AIM OF THE TASK
Your job is to reproduce all of the data exactly.

*** Opening of PROVIDED DATA ***

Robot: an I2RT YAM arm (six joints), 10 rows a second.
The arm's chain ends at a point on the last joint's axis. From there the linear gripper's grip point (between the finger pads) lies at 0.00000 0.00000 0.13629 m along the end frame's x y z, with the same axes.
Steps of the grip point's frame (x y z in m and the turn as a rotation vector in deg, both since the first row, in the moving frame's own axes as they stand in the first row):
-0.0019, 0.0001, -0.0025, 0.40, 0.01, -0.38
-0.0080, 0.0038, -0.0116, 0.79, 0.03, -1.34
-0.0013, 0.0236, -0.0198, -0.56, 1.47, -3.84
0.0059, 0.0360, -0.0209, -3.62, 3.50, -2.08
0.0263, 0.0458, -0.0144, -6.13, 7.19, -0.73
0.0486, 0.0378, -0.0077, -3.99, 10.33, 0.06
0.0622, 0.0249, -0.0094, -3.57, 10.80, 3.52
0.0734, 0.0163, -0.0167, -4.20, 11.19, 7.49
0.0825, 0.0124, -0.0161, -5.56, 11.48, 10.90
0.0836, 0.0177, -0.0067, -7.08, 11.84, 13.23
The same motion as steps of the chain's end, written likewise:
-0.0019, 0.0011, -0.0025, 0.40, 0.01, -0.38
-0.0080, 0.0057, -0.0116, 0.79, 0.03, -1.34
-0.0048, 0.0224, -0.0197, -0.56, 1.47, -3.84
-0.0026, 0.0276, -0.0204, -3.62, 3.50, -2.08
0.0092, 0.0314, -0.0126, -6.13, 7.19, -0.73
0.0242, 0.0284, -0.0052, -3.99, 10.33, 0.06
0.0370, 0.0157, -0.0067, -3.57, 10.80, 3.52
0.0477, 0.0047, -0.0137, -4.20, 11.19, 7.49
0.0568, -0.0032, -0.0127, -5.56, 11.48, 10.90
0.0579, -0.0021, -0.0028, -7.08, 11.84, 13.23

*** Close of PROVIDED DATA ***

ANSWER SECTION
Robot: an I2RT YAM arm (six joints), 10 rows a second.
The arm's chain ends at a point on the last joint's axis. From there the linear gripper's grip point (between the finger pads) lies at 0.00000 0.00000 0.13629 m along the end frame's x y z, with the same axes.
Steps of the grip point's frame (x y z in m and the turn as a rotation vector in deg, both since the first row, in the moving frame's own axes as they stand in the first row):
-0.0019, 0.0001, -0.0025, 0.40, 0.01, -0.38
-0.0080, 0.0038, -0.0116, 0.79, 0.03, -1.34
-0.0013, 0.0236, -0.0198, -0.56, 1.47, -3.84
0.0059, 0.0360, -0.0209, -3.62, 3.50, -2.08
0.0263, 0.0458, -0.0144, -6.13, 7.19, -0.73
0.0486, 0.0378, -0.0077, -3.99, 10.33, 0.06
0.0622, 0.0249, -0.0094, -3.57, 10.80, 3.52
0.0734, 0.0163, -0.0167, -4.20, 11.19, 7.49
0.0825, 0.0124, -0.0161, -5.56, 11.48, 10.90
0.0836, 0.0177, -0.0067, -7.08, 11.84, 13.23
The same motion as steps of the chain's end, written likewise:
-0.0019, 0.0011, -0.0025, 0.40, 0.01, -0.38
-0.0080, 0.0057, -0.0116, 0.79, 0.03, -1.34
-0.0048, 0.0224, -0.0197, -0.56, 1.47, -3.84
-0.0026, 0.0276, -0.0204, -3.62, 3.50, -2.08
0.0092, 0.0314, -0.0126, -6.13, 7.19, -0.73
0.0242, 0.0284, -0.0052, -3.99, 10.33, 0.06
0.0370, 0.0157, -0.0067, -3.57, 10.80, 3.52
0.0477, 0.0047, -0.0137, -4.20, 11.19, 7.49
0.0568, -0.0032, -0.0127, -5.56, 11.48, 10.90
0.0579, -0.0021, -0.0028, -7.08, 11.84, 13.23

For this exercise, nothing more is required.